Inducing, understanding, and controlling the flexibility in metal–organic frameworks (MOFs) are of utmost interest due to the potential applications of dynamic materials in gas-related technologies. Herein, we report the synthesis of two isostructural two-dimensional (2D) interweaving zinc(II) MOFs, TMU-27 [Zn(bpipa)(bdc)] and TMU-27-NH₂ [Zn(bpipa)(NH₂-bdc)], based on N,N′-bis-4-pyridyl-isophthalamide (bpipa) and 1,4-benzenedicarboxylate (bdc) or 2-amino-1,4-benzenedicarboxylate (NH₂-bdc), respectively.

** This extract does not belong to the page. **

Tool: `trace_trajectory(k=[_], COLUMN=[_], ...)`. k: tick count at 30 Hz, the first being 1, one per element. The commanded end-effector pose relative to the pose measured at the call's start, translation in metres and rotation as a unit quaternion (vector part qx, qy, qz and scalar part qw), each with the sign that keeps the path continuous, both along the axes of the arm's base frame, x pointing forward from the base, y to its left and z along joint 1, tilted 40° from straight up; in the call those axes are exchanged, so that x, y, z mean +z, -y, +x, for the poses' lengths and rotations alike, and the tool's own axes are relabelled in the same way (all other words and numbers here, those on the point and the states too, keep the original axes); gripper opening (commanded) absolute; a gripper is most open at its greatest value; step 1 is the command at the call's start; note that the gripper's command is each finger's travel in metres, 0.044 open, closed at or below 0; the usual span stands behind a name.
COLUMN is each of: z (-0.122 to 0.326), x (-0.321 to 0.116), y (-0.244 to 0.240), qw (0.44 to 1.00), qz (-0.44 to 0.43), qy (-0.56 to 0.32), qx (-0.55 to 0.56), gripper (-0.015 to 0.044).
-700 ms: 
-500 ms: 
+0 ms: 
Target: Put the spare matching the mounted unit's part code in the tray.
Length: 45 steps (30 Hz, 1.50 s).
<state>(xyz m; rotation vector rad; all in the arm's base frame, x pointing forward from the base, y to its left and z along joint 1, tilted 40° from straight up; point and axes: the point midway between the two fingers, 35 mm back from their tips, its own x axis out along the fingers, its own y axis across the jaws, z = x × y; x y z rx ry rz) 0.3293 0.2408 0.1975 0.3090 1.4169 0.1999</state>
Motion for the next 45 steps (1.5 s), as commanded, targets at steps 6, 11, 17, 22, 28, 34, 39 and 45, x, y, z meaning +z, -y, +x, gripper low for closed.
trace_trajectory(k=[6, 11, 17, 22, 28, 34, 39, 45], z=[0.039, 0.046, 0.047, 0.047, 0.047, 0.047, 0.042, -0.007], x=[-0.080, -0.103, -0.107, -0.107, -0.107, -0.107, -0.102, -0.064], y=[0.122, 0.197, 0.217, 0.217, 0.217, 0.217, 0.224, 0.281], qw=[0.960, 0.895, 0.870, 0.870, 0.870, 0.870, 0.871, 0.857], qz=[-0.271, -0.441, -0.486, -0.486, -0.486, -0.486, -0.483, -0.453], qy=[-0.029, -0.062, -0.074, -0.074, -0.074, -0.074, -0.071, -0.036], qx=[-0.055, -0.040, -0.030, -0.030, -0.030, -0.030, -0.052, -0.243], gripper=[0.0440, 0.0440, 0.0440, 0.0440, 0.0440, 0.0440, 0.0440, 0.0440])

These frameworks differ only by the substitution at the meta-position of their respective bdc groups: an H atom in TMU-27 vs an NH₂ group in TMU-27-NH₂. This difference strongly influences their respective responses to external stimuli, since we observed that the structure of TMU-27 changed due to desolvation and adsorption, whereas TMU-27-NH₂ remained rigid. Using single-crystal X-ray diffraction and CO₂-sorption measurements, we discovered that upon CO₂ sorption, TMU-27 undergoes a transition from a closed-pore phase to an open-pore phase. In contrast, we attributed the rigidification in TMU-27-NH₂ to intermolecular hydrogen bonding between interweaving layers, namely, between the H atoms from the bdc-amino groups and the O atoms from the bpipa-amide groups within these layers. Additionally, by using scanning electron microscopy to monitor the CO₂ adsorption and desorption in TMU-27, we were able to establish a correlation between the crystal size of this MOF and its transformation pressure.